= Problem to solve =
Each line below must be reproduced exactly, though the pictures are to be dropped.
__________________________________________________
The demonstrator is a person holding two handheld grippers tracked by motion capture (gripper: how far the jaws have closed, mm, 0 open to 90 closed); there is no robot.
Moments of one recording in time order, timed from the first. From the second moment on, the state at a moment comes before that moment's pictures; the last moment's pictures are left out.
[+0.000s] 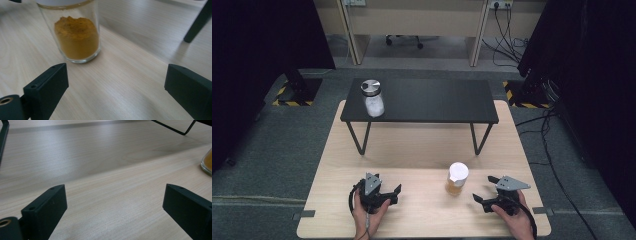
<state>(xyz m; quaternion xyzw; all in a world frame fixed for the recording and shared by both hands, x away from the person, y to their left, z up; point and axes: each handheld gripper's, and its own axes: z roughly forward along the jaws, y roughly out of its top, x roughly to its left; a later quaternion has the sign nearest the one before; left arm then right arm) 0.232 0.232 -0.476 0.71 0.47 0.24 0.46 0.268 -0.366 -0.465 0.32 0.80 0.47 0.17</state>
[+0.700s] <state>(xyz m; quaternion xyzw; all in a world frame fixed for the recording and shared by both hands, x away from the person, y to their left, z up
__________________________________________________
= Response below =
The demonstrator is a person holding two handheld grippers tracked by motion capture (gripper: how far the jaws have closed, mm, 0 open to 90 closed); there is no robot.
Moments of one recording in time order, timed from the first. From the second moment on, the state at a moment comes before that moment's pictures; the last moment's pictures are left out.
[+0.000s] 
<state>(xyz m; quaternion xyzw; all in a world frame fixed for the recording and shared by both hands, x away from the person, y to their left, z up; point and axes: each handheld gripper's, and its own axes: z roughly forward along the jaws, y roughly out of its top, x roughly to its left; a later quaternion has the sign nearest the one before; left arm then right arm) 0.232 0.232 -0.476 0.71 0.47 0.24 0.46 0.268 -0.366 -0.465 0.32 0.80 0.47 0.17</state>
[+0.700s] <state>(xyz m; quaternion xyzw; all in a world frame fixed for the recording and shared by both hands, x away from the person, y to their left, z up

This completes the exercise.